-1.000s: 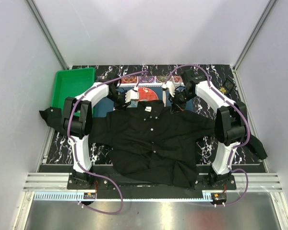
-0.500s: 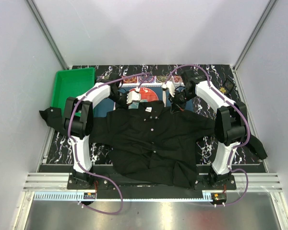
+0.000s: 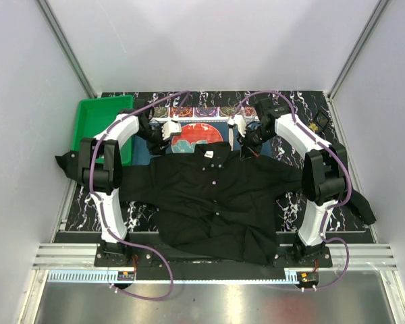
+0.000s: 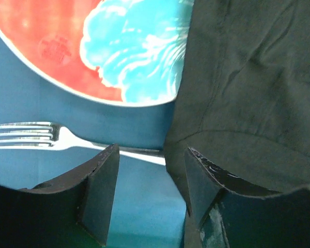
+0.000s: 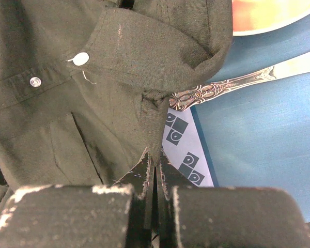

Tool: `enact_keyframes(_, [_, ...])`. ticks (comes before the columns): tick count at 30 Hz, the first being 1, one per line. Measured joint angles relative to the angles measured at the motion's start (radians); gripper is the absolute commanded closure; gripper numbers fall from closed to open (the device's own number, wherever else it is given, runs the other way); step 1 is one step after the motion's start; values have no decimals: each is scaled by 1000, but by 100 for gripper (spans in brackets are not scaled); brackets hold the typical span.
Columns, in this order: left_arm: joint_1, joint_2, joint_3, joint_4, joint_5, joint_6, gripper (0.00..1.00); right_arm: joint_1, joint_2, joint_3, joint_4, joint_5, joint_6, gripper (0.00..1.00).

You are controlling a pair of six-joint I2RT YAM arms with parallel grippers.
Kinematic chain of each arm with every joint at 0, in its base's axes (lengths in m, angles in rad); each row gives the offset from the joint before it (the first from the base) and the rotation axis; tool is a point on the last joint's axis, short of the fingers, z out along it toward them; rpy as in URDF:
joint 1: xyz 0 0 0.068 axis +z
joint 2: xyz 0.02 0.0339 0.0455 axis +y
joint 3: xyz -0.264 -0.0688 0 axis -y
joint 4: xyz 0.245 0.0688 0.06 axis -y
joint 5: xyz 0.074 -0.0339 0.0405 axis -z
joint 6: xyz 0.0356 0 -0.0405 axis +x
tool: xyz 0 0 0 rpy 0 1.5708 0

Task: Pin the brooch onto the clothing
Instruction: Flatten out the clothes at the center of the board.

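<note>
The clothing (image 3: 216, 196), a black button-up shirt, lies spread across the table, collar toward the back. My right gripper (image 3: 235, 138) is shut on a thin fold of the shirt's edge (image 5: 154, 129) just beside the collar (image 5: 155, 51); in the right wrist view its jaws (image 5: 155, 163) are pressed together on the cloth. My left gripper (image 3: 172, 131) hovers open left of the collar, over the blue placemat. In the left wrist view its jaws (image 4: 151, 155) hold nothing, and the shirt (image 4: 248, 93) lies against the right finger. A small golden thing, apparently the brooch (image 3: 317, 124), lies at the table's back right.
A blue placemat (image 3: 189, 135) printed with a red and cyan plate (image 4: 67, 46), fork (image 4: 41, 134) and knife (image 5: 222, 85) lies under the collar. A green tray (image 3: 101, 121) stands at the back left. White walls enclose the table on three sides.
My left gripper has opened, let go of the collar and drawn back to the left and away. The right gripper stays shut on the shirt.
</note>
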Motion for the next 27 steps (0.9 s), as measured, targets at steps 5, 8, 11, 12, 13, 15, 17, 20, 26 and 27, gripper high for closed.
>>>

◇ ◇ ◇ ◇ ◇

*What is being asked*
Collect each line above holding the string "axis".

*The completed task*
Kinematic chain of each arm with every joint at 0, in its base's axes (lengths in m, angles in rad); each row gives the offset from the joint before it (the first from the base) and the rotation axis; tool is a point on the last joint's axis, short of the fingers, z out along it toward them; rpy as in URDF:
joint 1: xyz 0 0 0.068 axis +z
joint 2: xyz 0.02 0.0339 0.0455 axis +y
joint 3: xyz -0.264 -0.0688 0 axis -y
joint 4: xyz 0.245 0.0688 0.06 axis -y
joint 5: xyz 0.074 -0.0339 0.0405 axis -z
joint 6: xyz 0.0356 0 -0.0405 axis +x

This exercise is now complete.